Except for dogs. Their gods look like humans. Also cats wouldn’t worship gods. They think of themselves as gods already….well mine does, I’m sure.
All hail Ceiling Cat
A dog looks at its owner and thinks: “You give me food, water and shelter and take care of my every need. You must be God.”
A cat looks at its owner and thinks: “You give me food, water and shelter and take care of my every need. I must be God.”
The fact that this comic is posted on here and has gained any traction whatsoever is just a testament that atheists are completely uneducated on the subjects they attempt to “debunk.” Oh WAIT. That’s a blanket statement. SOME atheists are completely and utterly beyond clueless as to what intellectually rigorous Christianity actually purports. In fact, as a Catholic, I’m not even offended by this nonsense, because clearly those cheering it on have no idea what “in His image” actually denotes. I’m more confused than anything else as to how this is relevant at all.

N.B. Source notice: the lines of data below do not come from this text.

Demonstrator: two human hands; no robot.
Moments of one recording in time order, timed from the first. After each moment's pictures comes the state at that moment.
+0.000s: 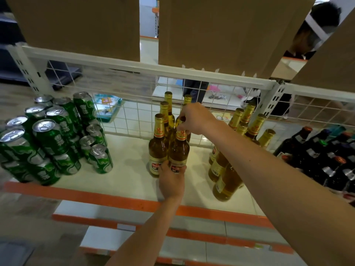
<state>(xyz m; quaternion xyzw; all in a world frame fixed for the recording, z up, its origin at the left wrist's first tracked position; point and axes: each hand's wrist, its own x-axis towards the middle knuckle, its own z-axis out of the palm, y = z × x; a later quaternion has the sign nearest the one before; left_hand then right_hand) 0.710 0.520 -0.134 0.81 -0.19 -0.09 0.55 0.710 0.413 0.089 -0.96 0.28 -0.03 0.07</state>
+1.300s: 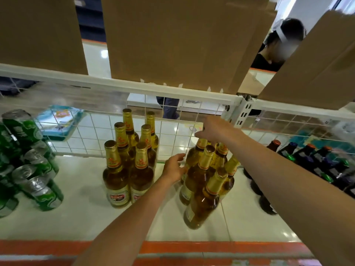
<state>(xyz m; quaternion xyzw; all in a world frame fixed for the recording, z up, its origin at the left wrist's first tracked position) 0.722 0.350 -0.094 0.70 -0.35 -0.38 0.49 0.628 0.264 0.103 -0.90 0.43 0.05 0.07</state>
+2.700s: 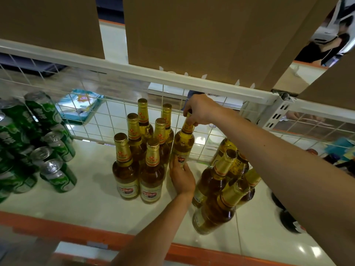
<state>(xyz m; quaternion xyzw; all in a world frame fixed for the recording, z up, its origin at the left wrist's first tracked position) 0.690 0.348 -0.136 0.77 -0.15 -0.11 0.61 0.729 0.248 0.095 -0.96 0.25 0.05 0.09</state>
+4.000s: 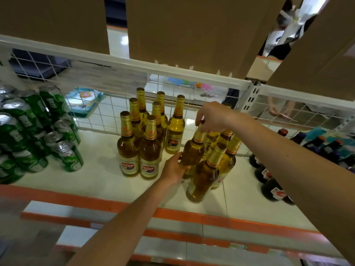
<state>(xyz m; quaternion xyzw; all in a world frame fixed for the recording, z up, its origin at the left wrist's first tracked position) 0.679 0.425 -0.115 0.73 -0.33 -0.35 0.49 0.609 0.318 0.118 -0.95 0.29 0.09 0.07</state>
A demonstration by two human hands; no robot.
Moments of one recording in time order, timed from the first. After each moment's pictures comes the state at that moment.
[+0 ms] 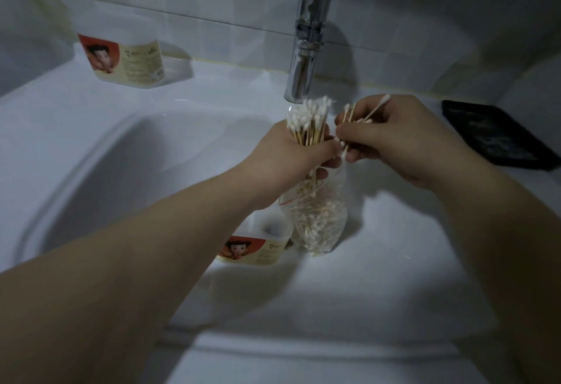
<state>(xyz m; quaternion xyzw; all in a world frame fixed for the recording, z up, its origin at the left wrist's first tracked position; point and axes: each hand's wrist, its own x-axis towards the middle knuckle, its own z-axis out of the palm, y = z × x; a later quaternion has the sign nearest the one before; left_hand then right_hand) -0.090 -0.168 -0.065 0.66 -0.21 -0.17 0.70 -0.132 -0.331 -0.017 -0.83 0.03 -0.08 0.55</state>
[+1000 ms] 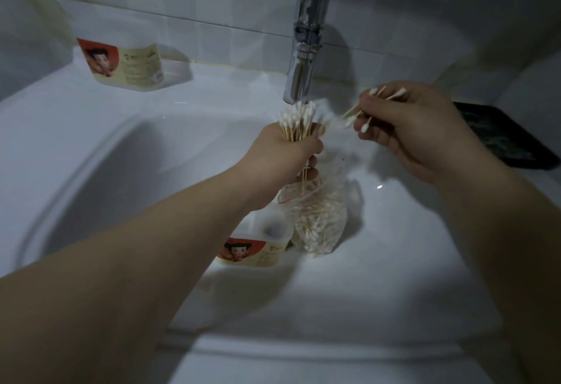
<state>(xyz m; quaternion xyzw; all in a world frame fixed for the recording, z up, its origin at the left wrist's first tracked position) -0.085 -0.168 -0.065 0.65 -0.11 -0.18 0.73 -0.124 -0.343 -0.015 -0.73 0.04 -0.16 0.66</state>
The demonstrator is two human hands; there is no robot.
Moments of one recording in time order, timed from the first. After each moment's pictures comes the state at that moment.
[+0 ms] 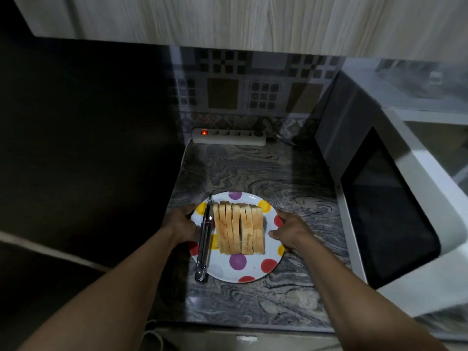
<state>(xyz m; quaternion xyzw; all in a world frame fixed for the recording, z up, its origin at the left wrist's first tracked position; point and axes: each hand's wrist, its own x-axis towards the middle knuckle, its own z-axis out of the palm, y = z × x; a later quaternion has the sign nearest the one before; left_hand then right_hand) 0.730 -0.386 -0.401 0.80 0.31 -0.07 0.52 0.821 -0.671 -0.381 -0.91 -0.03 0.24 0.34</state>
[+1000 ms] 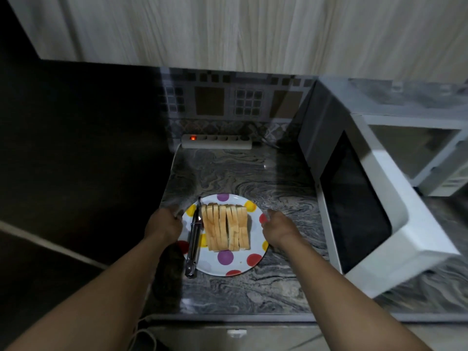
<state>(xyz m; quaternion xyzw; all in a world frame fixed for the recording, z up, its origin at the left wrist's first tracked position) 0.709 -0.396 -0.373 0.92 0.29 0.04 0.27 0.779 -0.668 -0.336 -0.95 -0.02 0.19 0.25</state>
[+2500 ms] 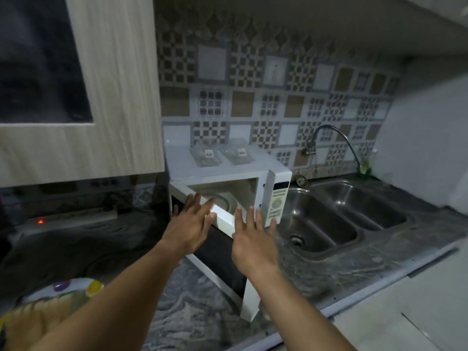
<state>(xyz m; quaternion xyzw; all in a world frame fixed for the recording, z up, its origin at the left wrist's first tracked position) 0.837 -0.805 -0.204 0.97 -0.15 0.10 0.16 0.759 -0.977 -0.174 -1.00 -0.02 -0.05 -0.01</state>
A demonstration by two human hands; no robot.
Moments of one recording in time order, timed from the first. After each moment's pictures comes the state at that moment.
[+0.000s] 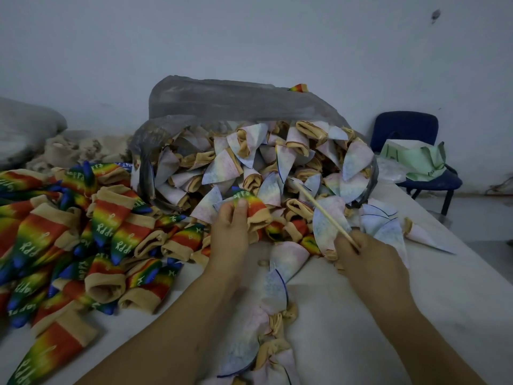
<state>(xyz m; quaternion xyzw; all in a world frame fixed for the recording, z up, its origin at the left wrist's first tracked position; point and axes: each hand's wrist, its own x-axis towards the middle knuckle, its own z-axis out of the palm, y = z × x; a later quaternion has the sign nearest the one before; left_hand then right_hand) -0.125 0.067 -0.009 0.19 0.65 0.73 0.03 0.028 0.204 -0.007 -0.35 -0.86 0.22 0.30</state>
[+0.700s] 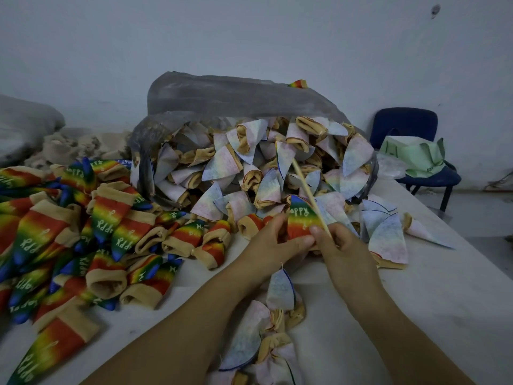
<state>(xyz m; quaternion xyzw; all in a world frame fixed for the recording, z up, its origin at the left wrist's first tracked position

Claudia, well said! I can’t help but notice that the only person who commented with arrogance and anger was Christian. Eastern religions becon one from the ego, Western religions are mired in ego. I have found that the Christian Bible, like all sacred texts, offers a great deal of wisdom to those who read it for what it is. But their god shares the same basic qualities of all gods, and all gods are, in essence, made in our image. Something to the effect of ” who are we, then, that you hold us in such esteem?” sums it up: Jewish and Christian thinkers 2000+/- years ago knew as well as any thinking man that stories are the creations of humans, not vise versa. And yes, the Egyption gods are included: they are depicted as humans with animal characteristics which compliment and exaggerate Man’s characteristics. Take a man, give him a little extra, a god is born. The universe is atheist in all but our creative imaginations and literature…but that does not mean it is Godless. God is without doubt far above and beyond our potential, at least our to date. But gods came after us, to explain that which we still call God, and we still don’t quite understand. Great comic, fun comments!